Here’s the example in action:
$ ./epoll_example
Polling for input..
hello!
1 ready events
Reading file descriptor '0' -- 7 bytes read.
Read 'hello!
'
Polling for input...
this is too long for the buffer we made
1 ready events
Reading file descriptor '0' -- 10 bytes read.
Read 'this is to'
Polling for input...
1 ready events
Reading file descriptor '0' -- 10 bytes read.
Read 'o long for'
Polling for input...
1 ready events
Reading file descriptor '0' -- 10 bytes read.
Read ' the buffe'
Polling for input...
1 ready events
Reading file descriptor '0' -- 10 bytes read.
Read 'r we made
'
Polling for input...
stop
1 ready events
Reading file descriptor '0' -- 5 bytes read.
Read 'stop
'
First I gave it a small string that fits in the buffer and it works fine and continues iterating over the loop.
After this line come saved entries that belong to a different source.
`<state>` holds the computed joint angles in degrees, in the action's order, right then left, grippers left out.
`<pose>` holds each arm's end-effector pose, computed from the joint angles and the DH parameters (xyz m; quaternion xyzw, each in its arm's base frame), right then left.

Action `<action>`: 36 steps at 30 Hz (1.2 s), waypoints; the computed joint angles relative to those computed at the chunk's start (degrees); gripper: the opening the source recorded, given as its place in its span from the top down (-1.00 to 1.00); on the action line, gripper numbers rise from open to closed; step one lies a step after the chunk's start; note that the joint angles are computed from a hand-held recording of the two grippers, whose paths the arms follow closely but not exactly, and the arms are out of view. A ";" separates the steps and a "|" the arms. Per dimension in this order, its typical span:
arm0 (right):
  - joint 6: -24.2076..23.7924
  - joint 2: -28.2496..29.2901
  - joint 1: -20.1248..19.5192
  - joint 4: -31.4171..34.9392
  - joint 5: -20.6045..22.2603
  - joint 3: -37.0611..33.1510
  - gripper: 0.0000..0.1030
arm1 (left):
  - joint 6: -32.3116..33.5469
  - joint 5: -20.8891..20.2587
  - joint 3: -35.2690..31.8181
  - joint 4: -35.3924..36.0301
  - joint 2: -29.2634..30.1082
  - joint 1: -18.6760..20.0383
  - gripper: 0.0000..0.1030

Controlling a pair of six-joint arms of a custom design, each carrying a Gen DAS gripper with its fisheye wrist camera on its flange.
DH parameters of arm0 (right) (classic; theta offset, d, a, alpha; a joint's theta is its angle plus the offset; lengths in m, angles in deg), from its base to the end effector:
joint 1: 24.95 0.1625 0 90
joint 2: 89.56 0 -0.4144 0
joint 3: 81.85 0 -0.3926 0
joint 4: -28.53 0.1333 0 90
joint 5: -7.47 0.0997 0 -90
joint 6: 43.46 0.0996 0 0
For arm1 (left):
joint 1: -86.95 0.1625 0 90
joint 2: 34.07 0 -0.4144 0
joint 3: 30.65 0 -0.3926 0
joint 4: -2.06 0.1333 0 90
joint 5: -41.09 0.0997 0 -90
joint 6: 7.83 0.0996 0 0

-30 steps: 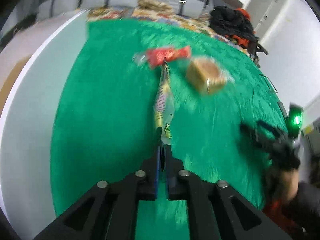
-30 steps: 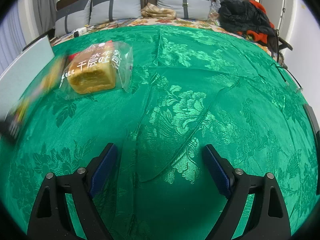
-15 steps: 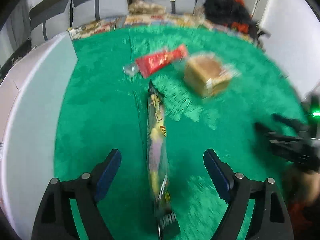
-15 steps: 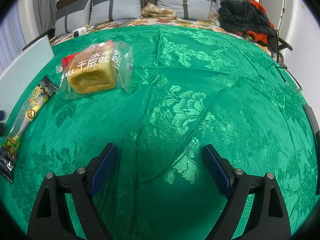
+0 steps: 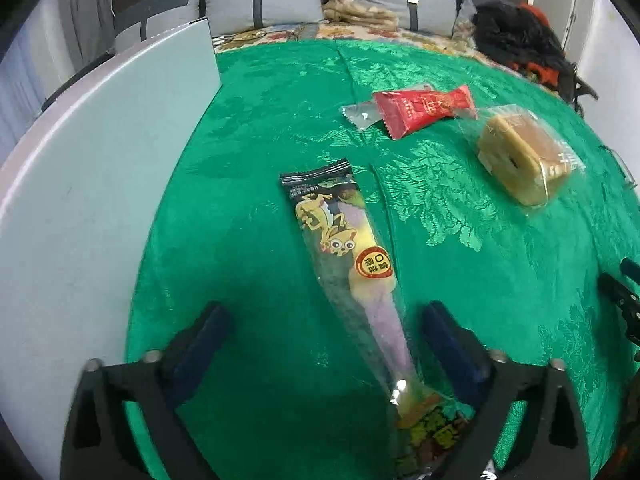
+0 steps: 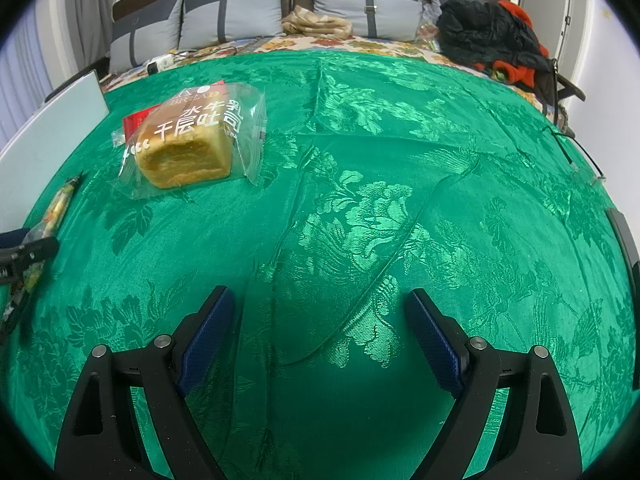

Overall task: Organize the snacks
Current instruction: 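Grasp the long clear cartoon-printed snack pack with the left gripper, then grasp the milk toast bread pack with the right gripper while the left gripper holds the snack pack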

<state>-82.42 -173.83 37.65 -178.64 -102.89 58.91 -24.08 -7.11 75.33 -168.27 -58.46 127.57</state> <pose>-0.0911 -0.3902 0.2887 -0.0033 -0.8541 0.3326 0.3998 -0.2745 -0.4985 -0.1312 0.2701 0.8943 -0.1847 0.3054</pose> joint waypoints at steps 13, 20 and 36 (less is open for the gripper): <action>0.06 -0.35 -0.06 0.67 0.40 -0.03 -0.76 | 1.41 0.70 1.22 -4.56 0.46 -0.24 -1.00; 7.50 -6.73 6.65 19.68 1.70 -7.65 -0.72 | 1.40 0.79 1.16 -4.47 0.46 -0.21 -1.00; 17.54 16.82 15.48 32.02 -14.32 -28.04 -0.87 | 1.38 0.77 1.18 -4.52 0.47 -0.18 -1.00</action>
<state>-64.88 -157.01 53.14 -146.62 -117.21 30.87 -22.70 -6.33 76.51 -172.80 -58.00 127.39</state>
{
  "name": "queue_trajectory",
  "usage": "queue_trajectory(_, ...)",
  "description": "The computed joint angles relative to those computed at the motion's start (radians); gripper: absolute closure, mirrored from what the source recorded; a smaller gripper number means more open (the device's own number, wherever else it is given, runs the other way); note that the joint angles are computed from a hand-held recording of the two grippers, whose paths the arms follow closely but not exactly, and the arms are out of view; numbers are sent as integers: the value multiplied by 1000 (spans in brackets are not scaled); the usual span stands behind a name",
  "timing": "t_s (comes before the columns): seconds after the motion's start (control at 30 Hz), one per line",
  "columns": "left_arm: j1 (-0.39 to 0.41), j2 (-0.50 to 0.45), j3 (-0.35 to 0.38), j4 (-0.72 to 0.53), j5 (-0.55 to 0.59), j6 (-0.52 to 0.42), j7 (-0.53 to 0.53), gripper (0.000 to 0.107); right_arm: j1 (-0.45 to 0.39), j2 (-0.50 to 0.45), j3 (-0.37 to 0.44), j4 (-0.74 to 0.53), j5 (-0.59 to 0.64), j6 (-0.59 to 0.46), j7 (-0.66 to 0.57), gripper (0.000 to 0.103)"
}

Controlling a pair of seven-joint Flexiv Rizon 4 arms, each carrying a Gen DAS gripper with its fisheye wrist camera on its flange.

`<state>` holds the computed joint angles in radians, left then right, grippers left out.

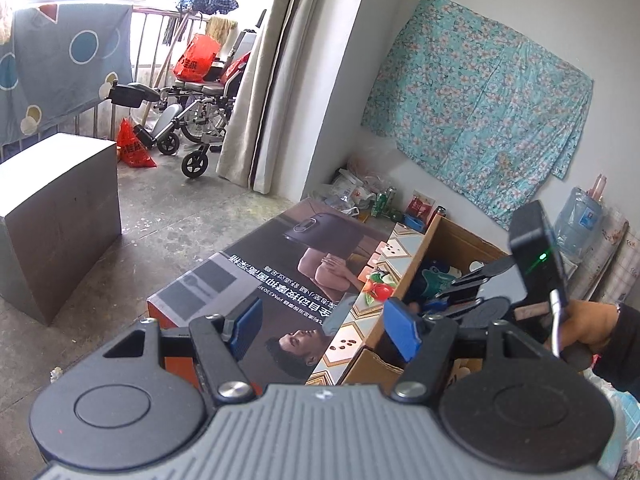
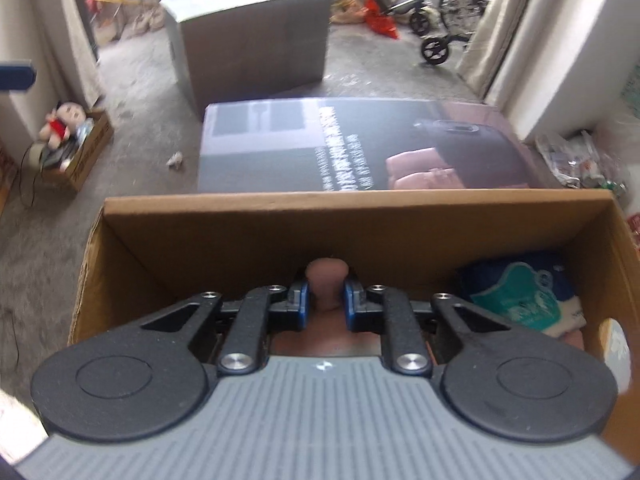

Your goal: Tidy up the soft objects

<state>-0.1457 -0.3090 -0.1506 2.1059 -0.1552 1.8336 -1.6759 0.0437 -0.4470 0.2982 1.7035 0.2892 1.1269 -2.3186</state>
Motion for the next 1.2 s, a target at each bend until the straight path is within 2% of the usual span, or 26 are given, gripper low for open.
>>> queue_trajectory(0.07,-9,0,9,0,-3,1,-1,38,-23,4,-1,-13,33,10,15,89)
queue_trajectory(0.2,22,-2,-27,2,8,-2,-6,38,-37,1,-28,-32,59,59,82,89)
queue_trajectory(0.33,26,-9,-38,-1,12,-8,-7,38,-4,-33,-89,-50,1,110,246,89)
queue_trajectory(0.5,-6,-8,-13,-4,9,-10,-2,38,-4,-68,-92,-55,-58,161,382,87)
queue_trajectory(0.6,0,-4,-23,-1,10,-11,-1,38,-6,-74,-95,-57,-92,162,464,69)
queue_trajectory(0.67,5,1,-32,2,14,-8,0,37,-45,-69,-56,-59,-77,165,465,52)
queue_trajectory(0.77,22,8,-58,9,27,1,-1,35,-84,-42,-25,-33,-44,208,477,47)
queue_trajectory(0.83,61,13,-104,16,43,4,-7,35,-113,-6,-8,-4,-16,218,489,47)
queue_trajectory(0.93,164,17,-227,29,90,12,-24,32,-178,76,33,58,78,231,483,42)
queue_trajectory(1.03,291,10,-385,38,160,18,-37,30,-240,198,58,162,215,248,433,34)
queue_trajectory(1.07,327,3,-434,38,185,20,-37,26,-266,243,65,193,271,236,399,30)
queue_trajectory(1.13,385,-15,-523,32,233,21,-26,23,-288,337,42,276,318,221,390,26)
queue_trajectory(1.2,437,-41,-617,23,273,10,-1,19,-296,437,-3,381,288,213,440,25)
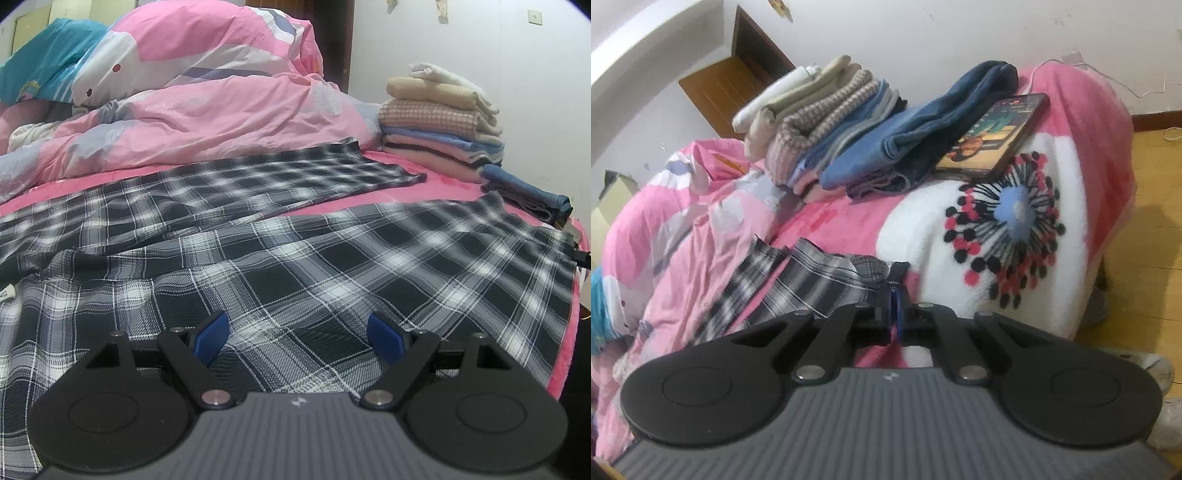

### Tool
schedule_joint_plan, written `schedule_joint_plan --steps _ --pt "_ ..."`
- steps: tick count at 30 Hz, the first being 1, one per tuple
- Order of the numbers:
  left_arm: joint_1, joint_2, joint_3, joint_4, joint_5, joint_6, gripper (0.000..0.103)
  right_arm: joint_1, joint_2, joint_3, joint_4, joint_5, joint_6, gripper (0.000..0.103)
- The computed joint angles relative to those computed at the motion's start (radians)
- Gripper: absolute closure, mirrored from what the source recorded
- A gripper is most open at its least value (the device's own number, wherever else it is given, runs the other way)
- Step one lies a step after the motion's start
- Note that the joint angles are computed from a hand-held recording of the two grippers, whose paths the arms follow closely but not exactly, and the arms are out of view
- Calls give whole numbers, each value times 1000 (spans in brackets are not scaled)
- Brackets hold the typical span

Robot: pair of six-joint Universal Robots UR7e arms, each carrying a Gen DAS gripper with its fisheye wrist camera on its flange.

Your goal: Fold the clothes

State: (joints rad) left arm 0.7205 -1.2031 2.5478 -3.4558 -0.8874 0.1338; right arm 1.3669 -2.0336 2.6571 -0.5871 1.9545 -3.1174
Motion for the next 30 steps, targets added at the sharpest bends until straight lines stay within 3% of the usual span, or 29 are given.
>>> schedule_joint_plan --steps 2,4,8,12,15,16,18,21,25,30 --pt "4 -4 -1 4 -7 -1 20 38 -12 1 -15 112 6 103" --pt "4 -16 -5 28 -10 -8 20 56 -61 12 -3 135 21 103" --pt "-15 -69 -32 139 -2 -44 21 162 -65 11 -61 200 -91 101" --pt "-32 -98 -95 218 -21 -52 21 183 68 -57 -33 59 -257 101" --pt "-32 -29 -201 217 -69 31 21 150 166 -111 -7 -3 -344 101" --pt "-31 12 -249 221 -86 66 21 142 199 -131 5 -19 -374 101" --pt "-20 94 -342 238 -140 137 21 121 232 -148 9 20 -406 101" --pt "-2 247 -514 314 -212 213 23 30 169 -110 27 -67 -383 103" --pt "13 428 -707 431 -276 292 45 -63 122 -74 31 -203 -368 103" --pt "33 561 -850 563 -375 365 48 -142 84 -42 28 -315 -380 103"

The second input was too long for the read buffer, and is where level triggering helped us out; events continued to populate until it read all of what was left in the buffer, in edge triggering mode we would have only received 1 notification and the application as-is would not progress until more was written to the file descriptor being watching.
I hope this helped you get some bearings on how to use epoll()!